> What needs to be done
What is needed is an exact copy of every line in the listing.

> Records for the exercise

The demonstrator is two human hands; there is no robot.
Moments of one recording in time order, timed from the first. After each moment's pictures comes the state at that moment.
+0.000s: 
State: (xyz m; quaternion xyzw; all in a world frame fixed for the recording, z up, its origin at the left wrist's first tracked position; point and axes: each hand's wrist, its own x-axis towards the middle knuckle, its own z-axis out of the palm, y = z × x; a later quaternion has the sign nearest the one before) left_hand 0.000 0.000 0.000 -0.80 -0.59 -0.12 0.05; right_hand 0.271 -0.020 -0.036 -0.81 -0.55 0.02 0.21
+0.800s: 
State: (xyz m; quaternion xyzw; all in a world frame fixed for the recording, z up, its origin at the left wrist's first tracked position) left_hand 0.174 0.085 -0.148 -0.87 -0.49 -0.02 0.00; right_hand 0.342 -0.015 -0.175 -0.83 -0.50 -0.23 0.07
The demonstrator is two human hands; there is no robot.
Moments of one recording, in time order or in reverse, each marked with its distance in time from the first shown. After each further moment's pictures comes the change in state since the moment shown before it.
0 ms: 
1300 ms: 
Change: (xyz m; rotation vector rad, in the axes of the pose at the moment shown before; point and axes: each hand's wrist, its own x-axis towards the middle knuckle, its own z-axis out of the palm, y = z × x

> Answer for this exercise
The demonstrator is two human hands; there is no robot.
Moments of one recording in time order, timed from the first. After each moment's pictures comes the state at that moment.
+0.000s: 
State: (xyz m; quaternion xyzw; all in a world frame fixed for the recording, z up, its origin at the left wrist's first tracked position; point and axes: each hand's wrist, its own x-axis towards the middle knuckle, its own z-axis out of the palm, y = z × x; a later quaternion has the sign nearest the one before) left_hand 0.000 0.000 0.000 -0.80 -0.59 -0.12 0.05; right_hand 0.271 -0.020 -0.036 -0.81 -0.55 0.02 0.21
+0.800s: 
State: (xyz m; quaternion xyzw; all in a world frame fixed for the recording, z up, its origin at the left wrist's first tracked position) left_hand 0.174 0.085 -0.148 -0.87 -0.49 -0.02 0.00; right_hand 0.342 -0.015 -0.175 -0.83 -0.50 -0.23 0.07
The demonstrator is two human hands; there is no robot.
Moments of one recording, in time order or in reverse, each marked with its distance in time from the first shown. After each further moment's pictures comes the change in state since the moment shown before it.
0 ms: 
1300 ms: 
Change: (xyz m; rotation vector rad, in the axes of the pose at the moment shown before; point and axes: each hand's wrist, its own x-axis towards the middle knuckle, its own z-axis out of the palm, y = z × x

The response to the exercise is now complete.